■ ABOUT THIS EXERCISE
Would you please set down the data again exactly as given, excluding the pictures?

-- RECORDS PROVIDED follows --

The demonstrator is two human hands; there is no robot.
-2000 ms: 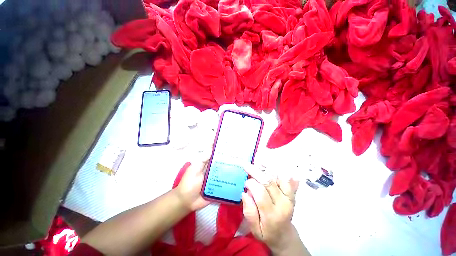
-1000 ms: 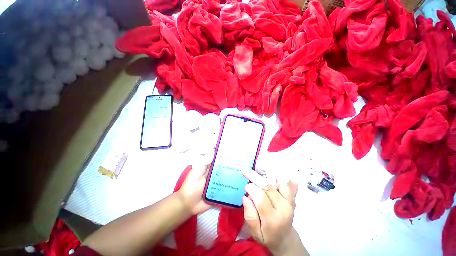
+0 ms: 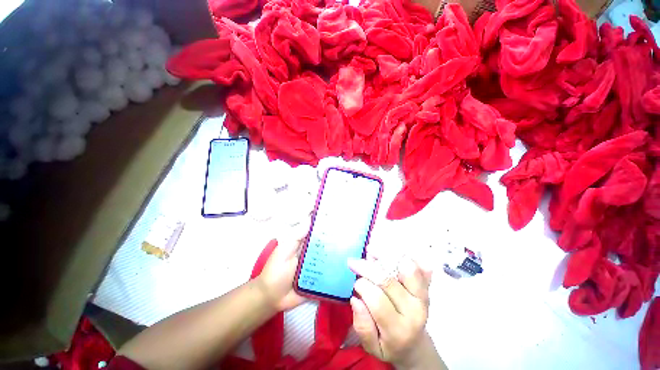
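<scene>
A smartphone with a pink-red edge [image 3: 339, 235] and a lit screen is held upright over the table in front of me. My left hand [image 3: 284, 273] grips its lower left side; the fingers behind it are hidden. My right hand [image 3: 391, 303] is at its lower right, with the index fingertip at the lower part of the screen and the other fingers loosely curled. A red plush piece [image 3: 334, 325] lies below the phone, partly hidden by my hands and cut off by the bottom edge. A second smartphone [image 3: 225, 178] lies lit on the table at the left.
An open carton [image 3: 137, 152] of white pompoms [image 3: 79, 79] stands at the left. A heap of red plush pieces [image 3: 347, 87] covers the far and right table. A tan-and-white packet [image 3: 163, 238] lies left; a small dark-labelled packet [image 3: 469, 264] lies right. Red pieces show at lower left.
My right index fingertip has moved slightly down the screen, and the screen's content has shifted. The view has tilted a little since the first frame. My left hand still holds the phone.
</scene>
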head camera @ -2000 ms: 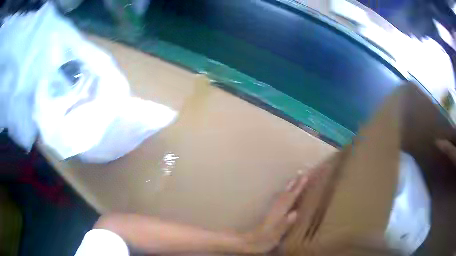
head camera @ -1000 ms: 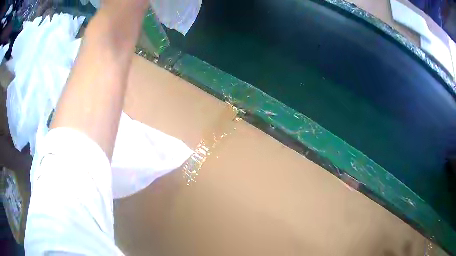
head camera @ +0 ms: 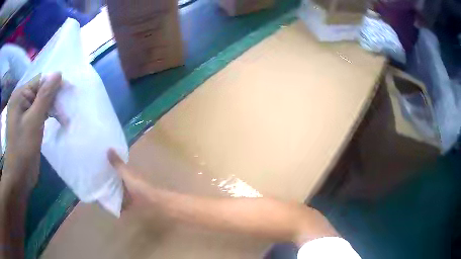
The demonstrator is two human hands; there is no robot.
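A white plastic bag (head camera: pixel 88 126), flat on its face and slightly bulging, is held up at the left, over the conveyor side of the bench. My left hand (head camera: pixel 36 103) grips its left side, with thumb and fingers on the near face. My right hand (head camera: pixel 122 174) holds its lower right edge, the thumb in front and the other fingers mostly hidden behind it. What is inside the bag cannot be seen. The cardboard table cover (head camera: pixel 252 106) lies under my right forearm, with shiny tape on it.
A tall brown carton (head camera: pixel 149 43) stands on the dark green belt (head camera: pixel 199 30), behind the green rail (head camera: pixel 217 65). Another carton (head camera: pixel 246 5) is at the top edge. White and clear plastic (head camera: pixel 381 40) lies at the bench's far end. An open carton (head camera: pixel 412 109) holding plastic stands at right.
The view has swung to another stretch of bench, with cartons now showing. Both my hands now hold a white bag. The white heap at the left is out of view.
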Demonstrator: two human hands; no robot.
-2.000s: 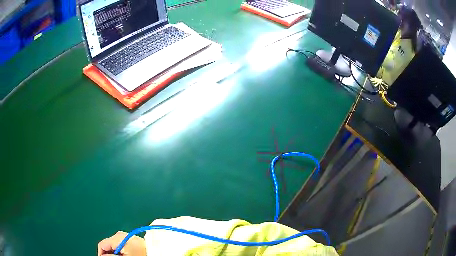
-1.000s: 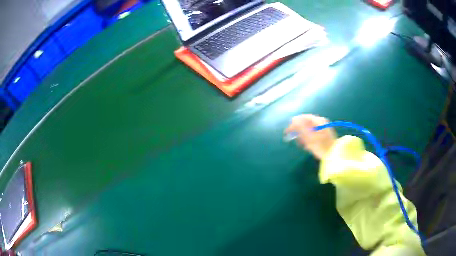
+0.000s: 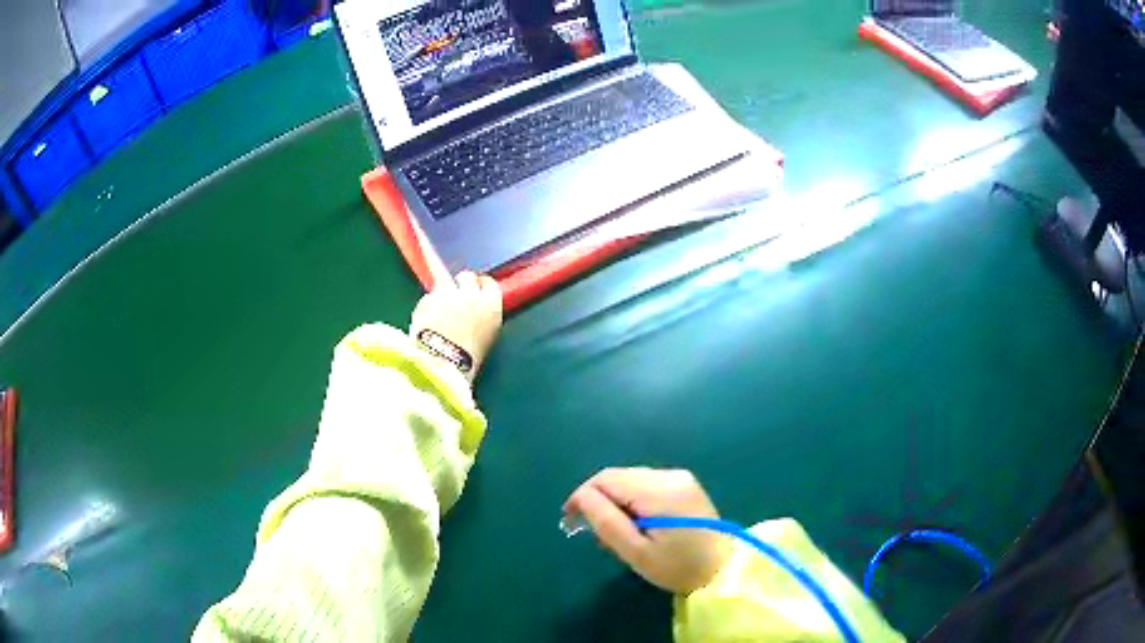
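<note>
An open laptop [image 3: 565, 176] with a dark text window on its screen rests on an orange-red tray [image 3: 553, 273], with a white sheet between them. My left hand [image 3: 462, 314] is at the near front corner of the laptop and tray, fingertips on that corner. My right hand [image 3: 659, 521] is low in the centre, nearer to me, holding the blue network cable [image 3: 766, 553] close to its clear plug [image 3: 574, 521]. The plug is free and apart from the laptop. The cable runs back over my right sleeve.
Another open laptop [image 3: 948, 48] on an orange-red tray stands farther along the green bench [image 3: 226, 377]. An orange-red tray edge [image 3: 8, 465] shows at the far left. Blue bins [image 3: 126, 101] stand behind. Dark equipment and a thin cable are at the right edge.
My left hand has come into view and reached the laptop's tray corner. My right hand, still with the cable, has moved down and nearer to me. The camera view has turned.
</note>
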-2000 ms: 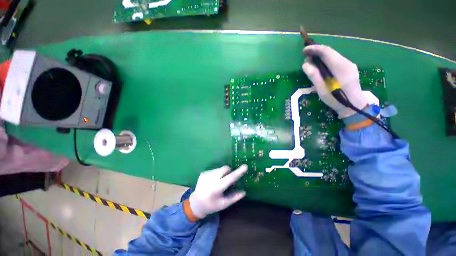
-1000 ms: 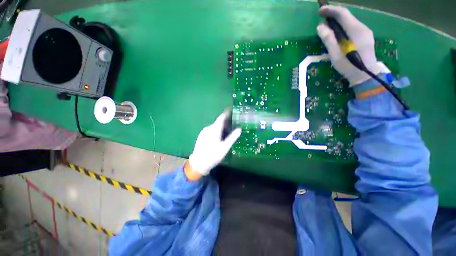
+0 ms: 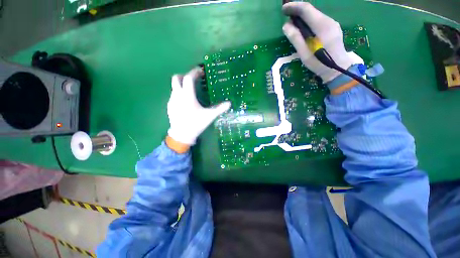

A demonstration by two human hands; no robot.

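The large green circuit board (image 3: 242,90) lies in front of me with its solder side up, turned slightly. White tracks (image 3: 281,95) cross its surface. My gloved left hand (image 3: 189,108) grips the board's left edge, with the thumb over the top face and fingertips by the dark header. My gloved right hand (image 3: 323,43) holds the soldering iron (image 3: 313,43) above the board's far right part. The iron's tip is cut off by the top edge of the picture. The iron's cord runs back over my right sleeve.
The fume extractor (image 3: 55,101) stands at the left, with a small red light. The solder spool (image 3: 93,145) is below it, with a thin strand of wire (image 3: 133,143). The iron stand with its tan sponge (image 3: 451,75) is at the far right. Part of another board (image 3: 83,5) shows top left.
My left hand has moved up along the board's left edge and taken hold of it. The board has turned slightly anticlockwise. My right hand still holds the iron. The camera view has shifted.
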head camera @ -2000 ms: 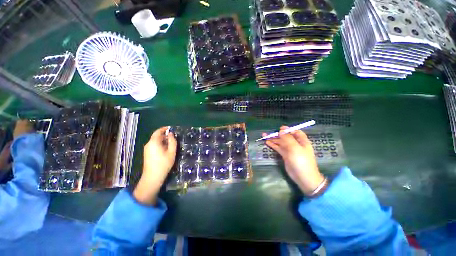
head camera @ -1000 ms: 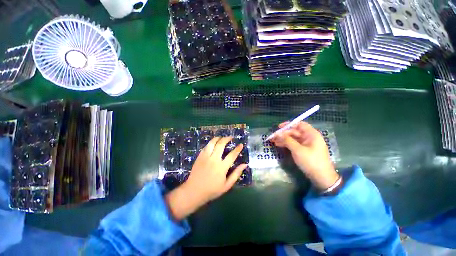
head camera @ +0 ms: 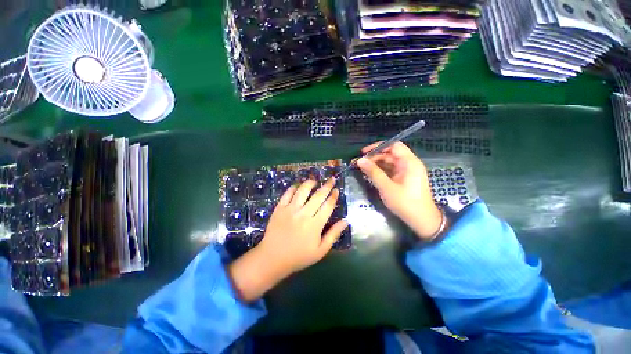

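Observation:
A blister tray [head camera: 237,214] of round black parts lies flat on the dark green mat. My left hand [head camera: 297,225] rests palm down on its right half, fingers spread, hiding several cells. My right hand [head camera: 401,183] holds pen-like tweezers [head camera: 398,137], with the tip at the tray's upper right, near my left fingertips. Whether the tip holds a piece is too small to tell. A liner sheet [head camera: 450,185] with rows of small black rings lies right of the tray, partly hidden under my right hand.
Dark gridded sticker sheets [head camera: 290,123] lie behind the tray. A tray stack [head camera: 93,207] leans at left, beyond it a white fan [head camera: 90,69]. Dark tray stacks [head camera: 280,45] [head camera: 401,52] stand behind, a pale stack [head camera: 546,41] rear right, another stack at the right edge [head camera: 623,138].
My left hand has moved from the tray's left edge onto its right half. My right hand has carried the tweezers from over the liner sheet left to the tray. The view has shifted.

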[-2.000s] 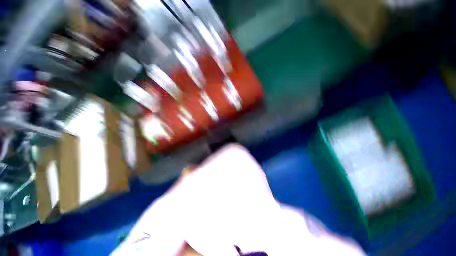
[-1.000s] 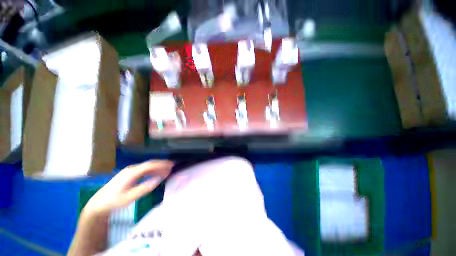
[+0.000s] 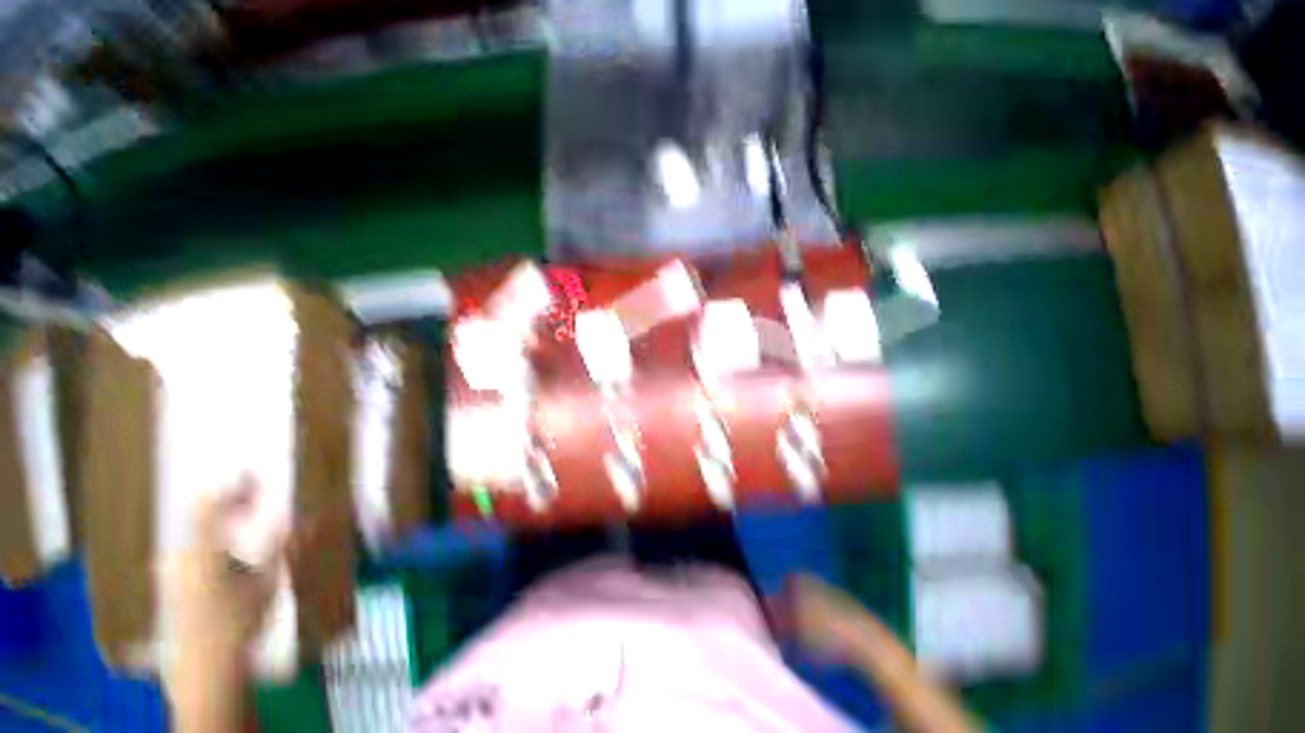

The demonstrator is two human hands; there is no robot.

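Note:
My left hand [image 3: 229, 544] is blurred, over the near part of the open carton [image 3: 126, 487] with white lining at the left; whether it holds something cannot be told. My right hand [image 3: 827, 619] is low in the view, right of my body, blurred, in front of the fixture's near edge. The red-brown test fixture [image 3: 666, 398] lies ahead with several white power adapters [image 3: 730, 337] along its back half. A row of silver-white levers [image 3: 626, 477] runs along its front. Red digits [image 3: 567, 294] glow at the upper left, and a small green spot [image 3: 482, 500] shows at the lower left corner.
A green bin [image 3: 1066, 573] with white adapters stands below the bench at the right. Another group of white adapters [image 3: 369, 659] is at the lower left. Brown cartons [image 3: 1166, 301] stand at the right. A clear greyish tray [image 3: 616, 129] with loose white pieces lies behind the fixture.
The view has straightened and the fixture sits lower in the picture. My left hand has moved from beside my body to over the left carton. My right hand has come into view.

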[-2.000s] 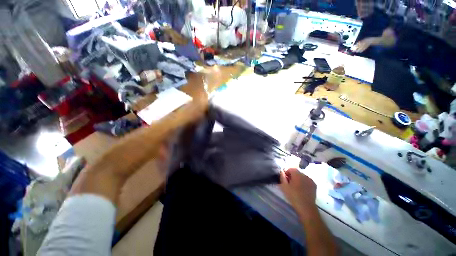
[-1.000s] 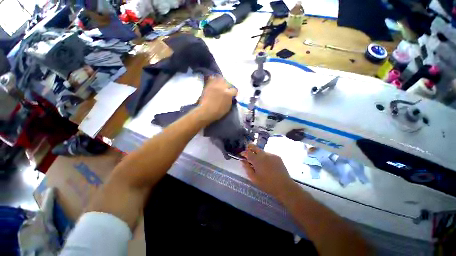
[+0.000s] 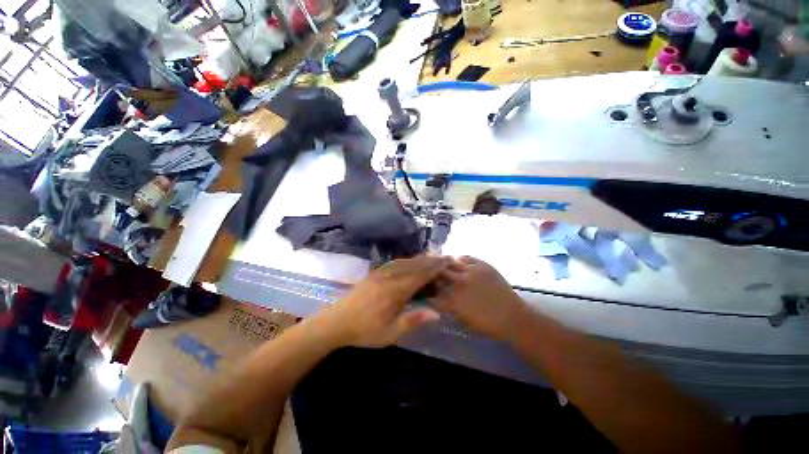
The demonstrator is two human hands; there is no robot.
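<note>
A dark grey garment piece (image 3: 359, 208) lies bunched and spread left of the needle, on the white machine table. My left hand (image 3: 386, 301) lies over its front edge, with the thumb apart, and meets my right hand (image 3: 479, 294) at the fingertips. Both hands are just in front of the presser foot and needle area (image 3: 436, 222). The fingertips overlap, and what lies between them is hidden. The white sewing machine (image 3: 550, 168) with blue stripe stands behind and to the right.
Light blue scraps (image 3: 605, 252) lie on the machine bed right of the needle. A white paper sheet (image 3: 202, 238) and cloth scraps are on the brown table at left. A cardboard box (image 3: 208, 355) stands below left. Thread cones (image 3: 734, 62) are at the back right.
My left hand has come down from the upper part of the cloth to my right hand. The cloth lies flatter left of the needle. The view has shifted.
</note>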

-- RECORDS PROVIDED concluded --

■ SOLUTION TO THIS PROBLEM
The demonstrator is two human hands; there is no robot.
-2000 ms: 
-1000 ms: 
+0 ms: 
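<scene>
A smartphone with a pink-red edge [image 3: 339, 235] and a lit screen is held upright over the table in front of me. My left hand [image 3: 284, 273] grips its lower left side; the fingers behind it are hidden. My right hand [image 3: 391, 303] is at its lower right, with the index fingertip at the lower part of the screen and the other fingers loosely curled. A red plush piece [image 3: 334, 325] lies below the phone, partly hidden by my hands and cut off by the bottom edge. A second smartphone [image 3: 225, 178] lies lit on the table at the left.
An open carton [image 3: 137, 152] of white pompoms [image 3: 79, 79] stands at the left. A heap of red plush pieces [image 3: 347, 87] covers the far and right table. A tan-and-white packet [image 3: 163, 238] lies left; a small dark-labelled packet [image 3: 469, 264] lies right. Red pieces show at lower left.
My right index fingertip has moved slightly down the screen, and the screen's content has shifted. The view has tilted a little since the first frame. My left hand still holds the phone.
</scene>
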head camera @ -2000 ms: 
head camera @ -1000 ms: 
head camera @ +0 ms: 
The demonstrator is two human hands; there is no robot.
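A white plastic bag (head camera: pixel 88 126), flat on its face and slightly bulging, is held up at the left, over the conveyor side of the bench. My left hand (head camera: pixel 36 103) grips its left side, with thumb and fingers on the near face. My right hand (head camera: pixel 122 174) holds its lower right edge, the thumb in front and the other fingers mostly hidden behind it. What is inside the bag cannot be seen. The cardboard table cover (head camera: pixel 252 106) lies under my right forearm, with shiny tape on it.
A tall brown carton (head camera: pixel 149 43) stands on the dark green belt (head camera: pixel 199 30), behind the green rail (head camera: pixel 217 65). Another carton (head camera: pixel 246 5) is at the top edge. White and clear plastic (head camera: pixel 381 40) lies at the bench's far end. An open carton (head camera: pixel 412 109) holding plastic stands at right.
The view has swung to another stretch of bench, with cartons now showing. Both my hands now hold a white bag. The white heap at the left is out of view.
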Demonstrator: two human hands; no robot.
-2.000s: 
-1.000s: 
+0.000s: 
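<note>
An open laptop [image 3: 565, 176] with a dark text window on its screen rests on an orange-red tray [image 3: 553, 273], with a white sheet between them. My left hand [image 3: 462, 314] is at the near front corner of the laptop and tray, fingertips on that corner. My right hand [image 3: 659, 521] is low in the centre, nearer to me, holding the blue network cable [image 3: 766, 553] close to its clear plug [image 3: 574, 521]. The plug is free and apart from the laptop. The cable runs back over my right sleeve.
Another open laptop [image 3: 948, 48] on an orange-red tray stands farther along the green bench [image 3: 226, 377]. An orange-red tray edge [image 3: 8, 465] shows at the far left. Blue bins [image 3: 126, 101] stand behind. Dark equipment and a thin cable are at the right edge.
My left hand has come into view and reached the laptop's tray corner. My right hand, still with the cable, has moved down and nearer to me. The camera view has turned.
</note>
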-2000 ms: 
-1000 ms: 
+0 ms: 

A demonstration by two human hands; no robot.

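The large green circuit board (image 3: 242,90) lies in front of me with its solder side up, turned slightly. White tracks (image 3: 281,95) cross its surface. My gloved left hand (image 3: 189,108) grips the board's left edge, with the thumb over the top face and fingertips by the dark header. My gloved right hand (image 3: 323,43) holds the soldering iron (image 3: 313,43) above the board's far right part. The iron's tip is cut off by the top edge of the picture. The iron's cord runs back over my right sleeve.
The fume extractor (image 3: 55,101) stands at the left, with a small red light. The solder spool (image 3: 93,145) is below it, with a thin strand of wire (image 3: 133,143). The iron stand with its tan sponge (image 3: 451,75) is at the far right. Part of another board (image 3: 83,5) shows top left.
My left hand has moved up along the board's left edge and taken hold of it. The board has turned slightly anticlockwise. My right hand still holds the iron. The camera view has shifted.
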head camera @ -2000 ms: 
head camera @ -1000 ms: 
head camera @ +0 ms: 

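Observation:
A blister tray [head camera: 237,214] of round black parts lies flat on the dark green mat. My left hand [head camera: 297,225] rests palm down on its right half, fingers spread, hiding several cells. My right hand [head camera: 401,183] holds pen-like tweezers [head camera: 398,137], with the tip at the tray's upper right, near my left fingertips. Whether the tip holds a piece is too small to tell. A liner sheet [head camera: 450,185] with rows of small black rings lies right of the tray, partly hidden under my right hand.
Dark gridded sticker sheets [head camera: 290,123] lie behind the tray. A tray stack [head camera: 93,207] leans at left, beyond it a white fan [head camera: 90,69]. Dark tray stacks [head camera: 280,45] [head camera: 401,52] stand behind, a pale stack [head camera: 546,41] rear right, another stack at the right edge [head camera: 623,138].
My left hand has moved from the tray's left edge onto its right half. My right hand has carried the tweezers from over the liner sheet left to the tray. The view has shifted.
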
[-2.000s] 
[-1.000s] 
[+0.000s] 

The demonstrator is two human hands; there is no robot.

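Note:
My left hand [image 3: 229, 544] is blurred, over the near part of the open carton [image 3: 126, 487] with white lining at the left; whether it holds something cannot be told. My right hand [image 3: 827, 619] is low in the view, right of my body, blurred, in front of the fixture's near edge. The red-brown test fixture [image 3: 666, 398] lies ahead with several white power adapters [image 3: 730, 337] along its back half. A row of silver-white levers [image 3: 626, 477] runs along its front. Red digits [image 3: 567, 294] glow at the upper left, and a small green spot [image 3: 482, 500] shows at the lower left corner.
A green bin [image 3: 1066, 573] with white adapters stands below the bench at the right. Another group of white adapters [image 3: 369, 659] is at the lower left. Brown cartons [image 3: 1166, 301] stand at the right. A clear greyish tray [image 3: 616, 129] with loose white pieces lies behind the fixture.
The view has straightened and the fixture sits lower in the picture. My left hand has moved from beside my body to over the left carton. My right hand has come into view.
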
[-2.000s] 
[-1.000s] 
[+0.000s] 
The demonstrator is two human hands; there is no robot.
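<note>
A dark grey garment piece (image 3: 359, 208) lies bunched and spread left of the needle, on the white machine table. My left hand (image 3: 386, 301) lies over its front edge, with the thumb apart, and meets my right hand (image 3: 479, 294) at the fingertips. Both hands are just in front of the presser foot and needle area (image 3: 436, 222). The fingertips overlap, and what lies between them is hidden. The white sewing machine (image 3: 550, 168) with blue stripe stands behind and to the right.
Light blue scraps (image 3: 605, 252) lie on the machine bed right of the needle. A white paper sheet (image 3: 202, 238) and cloth scraps are on the brown table at left. A cardboard box (image 3: 208, 355) stands below left. Thread cones (image 3: 734, 62) are at the back right.
My left hand has come down from the upper part of the cloth to my right hand. The cloth lies flatter left of the needle. The view has shifted.
</note>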

No more output will be added to the exercise.